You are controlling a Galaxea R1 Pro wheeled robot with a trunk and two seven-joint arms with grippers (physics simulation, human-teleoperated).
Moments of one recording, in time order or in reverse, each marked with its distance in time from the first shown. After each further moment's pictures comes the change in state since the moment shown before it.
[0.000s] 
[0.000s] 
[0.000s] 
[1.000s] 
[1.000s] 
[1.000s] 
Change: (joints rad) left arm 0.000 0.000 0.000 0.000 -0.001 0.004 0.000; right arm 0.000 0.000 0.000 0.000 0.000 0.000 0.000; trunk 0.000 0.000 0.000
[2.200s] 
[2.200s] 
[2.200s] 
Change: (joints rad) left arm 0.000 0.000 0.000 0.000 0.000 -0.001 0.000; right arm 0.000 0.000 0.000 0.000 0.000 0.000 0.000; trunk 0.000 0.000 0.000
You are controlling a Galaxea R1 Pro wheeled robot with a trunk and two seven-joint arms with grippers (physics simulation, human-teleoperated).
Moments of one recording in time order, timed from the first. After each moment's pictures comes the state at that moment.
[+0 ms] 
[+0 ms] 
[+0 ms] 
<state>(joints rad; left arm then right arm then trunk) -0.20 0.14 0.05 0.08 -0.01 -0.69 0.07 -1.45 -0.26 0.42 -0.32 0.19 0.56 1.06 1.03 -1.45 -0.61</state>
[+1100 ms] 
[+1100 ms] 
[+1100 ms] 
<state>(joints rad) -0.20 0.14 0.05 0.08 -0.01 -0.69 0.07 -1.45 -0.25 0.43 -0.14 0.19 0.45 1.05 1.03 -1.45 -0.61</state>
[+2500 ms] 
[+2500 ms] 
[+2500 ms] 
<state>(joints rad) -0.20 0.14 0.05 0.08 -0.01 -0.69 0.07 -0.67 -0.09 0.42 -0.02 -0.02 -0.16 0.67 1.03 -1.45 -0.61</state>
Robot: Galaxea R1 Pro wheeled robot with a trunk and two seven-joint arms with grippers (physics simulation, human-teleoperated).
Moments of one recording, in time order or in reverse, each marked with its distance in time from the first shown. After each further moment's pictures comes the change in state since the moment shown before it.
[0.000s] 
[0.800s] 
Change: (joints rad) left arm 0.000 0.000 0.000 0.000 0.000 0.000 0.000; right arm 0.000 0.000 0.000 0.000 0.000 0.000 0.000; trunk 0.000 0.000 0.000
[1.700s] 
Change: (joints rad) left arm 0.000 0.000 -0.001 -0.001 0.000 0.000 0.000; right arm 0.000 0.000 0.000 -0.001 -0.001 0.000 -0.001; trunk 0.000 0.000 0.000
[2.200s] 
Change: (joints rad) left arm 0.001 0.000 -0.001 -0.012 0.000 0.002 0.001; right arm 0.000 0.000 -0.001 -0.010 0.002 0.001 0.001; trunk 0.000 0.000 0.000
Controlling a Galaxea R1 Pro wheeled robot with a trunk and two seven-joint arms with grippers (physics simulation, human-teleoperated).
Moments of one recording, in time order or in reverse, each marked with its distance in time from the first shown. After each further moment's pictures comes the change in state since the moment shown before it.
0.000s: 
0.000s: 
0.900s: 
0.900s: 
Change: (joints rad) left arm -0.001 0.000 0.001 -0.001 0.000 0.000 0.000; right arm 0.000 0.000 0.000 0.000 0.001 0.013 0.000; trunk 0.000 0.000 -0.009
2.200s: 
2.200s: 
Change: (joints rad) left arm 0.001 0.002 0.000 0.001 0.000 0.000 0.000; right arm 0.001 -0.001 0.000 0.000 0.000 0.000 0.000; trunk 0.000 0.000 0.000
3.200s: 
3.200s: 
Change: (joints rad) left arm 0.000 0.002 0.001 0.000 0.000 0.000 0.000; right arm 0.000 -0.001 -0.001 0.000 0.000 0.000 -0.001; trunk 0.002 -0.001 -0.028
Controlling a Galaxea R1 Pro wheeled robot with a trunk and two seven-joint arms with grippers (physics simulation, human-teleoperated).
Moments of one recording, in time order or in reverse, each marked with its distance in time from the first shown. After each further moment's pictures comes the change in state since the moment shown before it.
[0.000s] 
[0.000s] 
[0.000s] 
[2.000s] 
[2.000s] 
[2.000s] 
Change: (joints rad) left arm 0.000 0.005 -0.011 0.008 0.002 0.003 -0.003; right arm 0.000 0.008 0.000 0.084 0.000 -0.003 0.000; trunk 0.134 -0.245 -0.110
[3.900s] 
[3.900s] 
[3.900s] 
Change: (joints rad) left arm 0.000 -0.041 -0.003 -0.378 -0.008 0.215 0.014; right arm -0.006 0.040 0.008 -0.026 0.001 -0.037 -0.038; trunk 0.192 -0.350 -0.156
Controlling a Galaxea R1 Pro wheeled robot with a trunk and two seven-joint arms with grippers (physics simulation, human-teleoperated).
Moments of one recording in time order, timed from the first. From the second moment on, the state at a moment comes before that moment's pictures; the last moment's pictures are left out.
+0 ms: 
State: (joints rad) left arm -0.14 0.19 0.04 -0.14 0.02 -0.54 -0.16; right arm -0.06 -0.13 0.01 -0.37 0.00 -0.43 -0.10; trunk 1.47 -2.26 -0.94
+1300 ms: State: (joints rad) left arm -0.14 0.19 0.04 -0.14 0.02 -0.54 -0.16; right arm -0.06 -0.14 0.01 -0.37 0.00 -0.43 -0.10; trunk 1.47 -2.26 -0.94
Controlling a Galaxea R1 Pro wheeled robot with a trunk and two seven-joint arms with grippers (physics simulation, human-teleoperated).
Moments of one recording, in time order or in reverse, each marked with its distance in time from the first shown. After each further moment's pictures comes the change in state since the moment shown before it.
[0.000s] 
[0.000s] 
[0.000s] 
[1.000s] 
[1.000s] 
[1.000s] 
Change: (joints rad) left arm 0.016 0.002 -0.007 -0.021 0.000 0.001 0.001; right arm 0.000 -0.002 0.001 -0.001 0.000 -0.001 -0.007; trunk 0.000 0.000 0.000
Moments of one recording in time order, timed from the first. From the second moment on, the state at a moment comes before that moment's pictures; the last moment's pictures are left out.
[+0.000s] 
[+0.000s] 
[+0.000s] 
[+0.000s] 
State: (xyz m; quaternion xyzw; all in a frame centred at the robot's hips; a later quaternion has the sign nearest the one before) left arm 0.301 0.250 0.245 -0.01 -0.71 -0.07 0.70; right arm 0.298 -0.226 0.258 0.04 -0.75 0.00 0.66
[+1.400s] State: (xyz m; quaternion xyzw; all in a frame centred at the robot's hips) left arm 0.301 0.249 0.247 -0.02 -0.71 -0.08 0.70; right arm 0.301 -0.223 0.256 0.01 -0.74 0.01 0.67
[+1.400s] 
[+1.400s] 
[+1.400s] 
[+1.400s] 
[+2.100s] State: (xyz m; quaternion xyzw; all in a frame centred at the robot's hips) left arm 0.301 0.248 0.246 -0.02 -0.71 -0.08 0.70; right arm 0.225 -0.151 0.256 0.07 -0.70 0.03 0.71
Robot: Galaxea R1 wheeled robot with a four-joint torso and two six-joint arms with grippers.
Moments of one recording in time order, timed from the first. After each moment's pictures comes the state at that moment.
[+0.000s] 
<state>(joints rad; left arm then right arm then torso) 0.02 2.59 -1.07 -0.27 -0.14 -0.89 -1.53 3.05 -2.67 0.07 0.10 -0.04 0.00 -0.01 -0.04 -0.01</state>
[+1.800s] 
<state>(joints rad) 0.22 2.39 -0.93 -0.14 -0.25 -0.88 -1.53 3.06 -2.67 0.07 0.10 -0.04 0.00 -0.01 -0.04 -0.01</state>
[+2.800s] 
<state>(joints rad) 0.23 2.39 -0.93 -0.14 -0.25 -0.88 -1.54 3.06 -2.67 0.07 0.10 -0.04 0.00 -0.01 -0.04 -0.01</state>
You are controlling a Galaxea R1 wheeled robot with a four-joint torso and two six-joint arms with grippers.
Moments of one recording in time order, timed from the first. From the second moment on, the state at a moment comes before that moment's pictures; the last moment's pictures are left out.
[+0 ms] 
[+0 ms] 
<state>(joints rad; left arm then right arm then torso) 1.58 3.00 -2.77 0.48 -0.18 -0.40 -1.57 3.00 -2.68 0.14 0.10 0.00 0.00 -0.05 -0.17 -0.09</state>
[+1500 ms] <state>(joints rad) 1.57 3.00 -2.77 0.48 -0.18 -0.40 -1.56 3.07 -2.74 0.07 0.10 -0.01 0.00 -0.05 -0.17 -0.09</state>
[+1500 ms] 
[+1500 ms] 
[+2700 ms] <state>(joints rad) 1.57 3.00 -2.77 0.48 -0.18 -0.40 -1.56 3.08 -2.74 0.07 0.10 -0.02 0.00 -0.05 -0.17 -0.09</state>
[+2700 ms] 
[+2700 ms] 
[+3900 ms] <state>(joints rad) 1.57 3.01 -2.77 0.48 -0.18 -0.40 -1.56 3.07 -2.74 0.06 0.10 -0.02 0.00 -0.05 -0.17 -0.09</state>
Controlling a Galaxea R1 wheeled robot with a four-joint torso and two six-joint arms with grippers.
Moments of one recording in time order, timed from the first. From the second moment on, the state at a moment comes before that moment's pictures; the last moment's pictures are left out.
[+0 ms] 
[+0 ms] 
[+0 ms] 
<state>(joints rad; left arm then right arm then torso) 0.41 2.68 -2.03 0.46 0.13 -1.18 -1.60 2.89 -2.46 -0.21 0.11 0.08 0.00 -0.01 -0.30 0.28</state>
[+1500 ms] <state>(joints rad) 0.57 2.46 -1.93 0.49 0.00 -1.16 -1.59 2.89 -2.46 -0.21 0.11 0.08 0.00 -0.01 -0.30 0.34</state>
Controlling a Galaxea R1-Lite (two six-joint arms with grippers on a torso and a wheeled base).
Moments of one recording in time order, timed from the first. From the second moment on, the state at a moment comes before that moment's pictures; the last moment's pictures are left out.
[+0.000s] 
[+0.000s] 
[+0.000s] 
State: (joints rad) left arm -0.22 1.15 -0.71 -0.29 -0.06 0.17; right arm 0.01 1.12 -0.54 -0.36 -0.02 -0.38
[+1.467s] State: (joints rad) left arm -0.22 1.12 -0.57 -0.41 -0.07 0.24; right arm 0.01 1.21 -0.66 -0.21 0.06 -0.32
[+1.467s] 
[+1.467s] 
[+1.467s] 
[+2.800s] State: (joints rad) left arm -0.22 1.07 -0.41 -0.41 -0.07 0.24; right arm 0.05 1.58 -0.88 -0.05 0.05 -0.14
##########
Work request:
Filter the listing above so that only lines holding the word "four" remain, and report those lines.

Answer for this exercise:
Robot: Galaxea R1 wheeled robot with a four-joint torso and two six-joint arms with grippers.
You are controlling a Galaxea R1 wheeled robot with a four-joint torso and two six-joint arms with grippers.
Controlling a Galaxea R1 wheeled robot with a four-joint torso and two six-joint arms with grippers.

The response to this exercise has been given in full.